Monday, May 16, 2005

Officially Old

They say that you're only as old as you feel. Well, i feel pretty freakin' old. The last couple of weeks have been filled with indications of my inescapable oldness. My younger son just turned 8, the older is now 11. My retired parents were here for the last week, and even though they're still shy of 70 they're beginning to act very grand-parently. Worst of all, i've reached a point where it takes me so long to recover from pain and injury that i never really do recover. I've learned that if i want to continue running and doing martial arts i'll have to accept a level of constant, low-level background pain.

Being old has benefits though. My kids now closely resemble real human beings, so i can converse with them, and i can tease them without worrying that they won't realize i'm teasing them; and they can do all sorts of useful stuff like catch footballs and read interesting books. They're still kids though. They like to play in the yard and eat candy and watch cartoons, and they still think Jar Jar Binks is funny. My older son has reached the age where he's self-aware enough to care about what he looks like and how others see him. Over the weekend we had a birthday party at the house for Henry, my younger son. The mom and sister of one of Henry's friends came by the house at the end of the party, the sister being a lovely young girl who's in the same grade as my older son, Nathan. Nathan and his friend Alex were so tense and self-conscious that i though they might actually explode.

The most appealing yet vexing aspect of reaching middle age (for me) is that, being in the middle, one has a lot of life to look back on and a fair bit to look forward to. I like this because i have enough experience that i can differentiate between the things that make me happy and the things that were meant to meet somebody else's expectations. I can recognize bullshit at first sight, so i don't invest a lot of effort in worrying about the outcome of the inconsequential. I've got a great family and sufficient material comfort so that i'm not driven toward bogus ideas of success and happiness.

The vexing part is that i'm not driven by much of anything. To employ a well-worn metaphor, i feel at times like i'm at the top of a hill. I can look back at the path i came up, and i can see many possible paths back down. But i don't have any motivation to do much but sit and look at this time. I'm not sure what gets people to move on. Maybe it's boredom, maybe you find a path that looks better than the others, maybe you get chased off by a bear. Maybe it starts to get dark and cold and scary on the top of the hill so that getting down gains a sense of urgency. The thing is: i don't know.
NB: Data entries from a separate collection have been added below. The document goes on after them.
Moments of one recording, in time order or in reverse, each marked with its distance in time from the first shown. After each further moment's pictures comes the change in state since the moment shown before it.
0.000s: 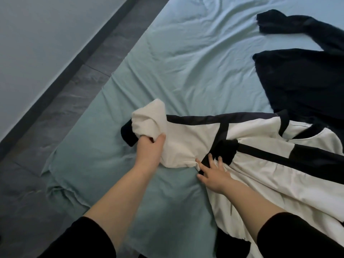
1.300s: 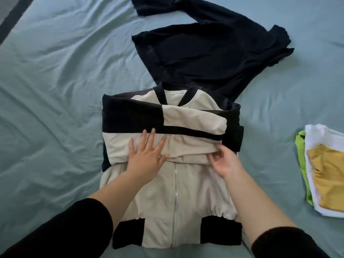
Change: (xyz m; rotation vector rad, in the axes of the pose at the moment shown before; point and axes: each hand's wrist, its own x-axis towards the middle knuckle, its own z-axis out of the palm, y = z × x) left_hand -0.151 -0.083 0.272 1.437 -0.588 0.748; right_hand -0.120 0.324 -0.011 2.410 0.594 0.248
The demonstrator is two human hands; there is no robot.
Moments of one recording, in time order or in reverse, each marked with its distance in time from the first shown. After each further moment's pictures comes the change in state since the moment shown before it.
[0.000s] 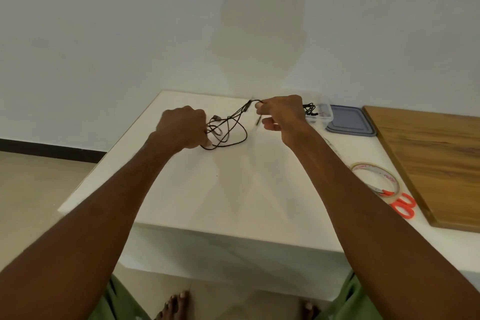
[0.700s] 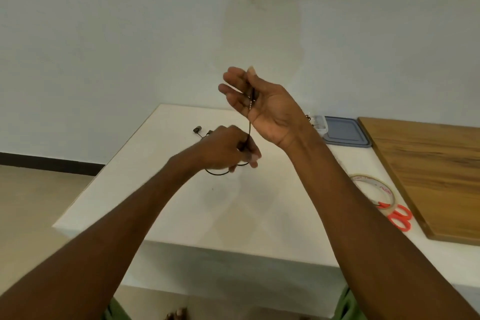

But i'm not especially worried that i don't know. The first half of your adult life is essentially all about the constant anxiety of not knowing how it's all going to come out. And then maybe an old friend gets sick in a way that you think only old people get sick. Or a friend dies in a way that could happen only to a grown-up, responsible adult. You reach that age that Arundhati Roy describes in her novel The God of Small Things as a "viable, die-able age". Although everybody knows intellectually that you can't predict what will happen from day to day, when you understand it you are officially old.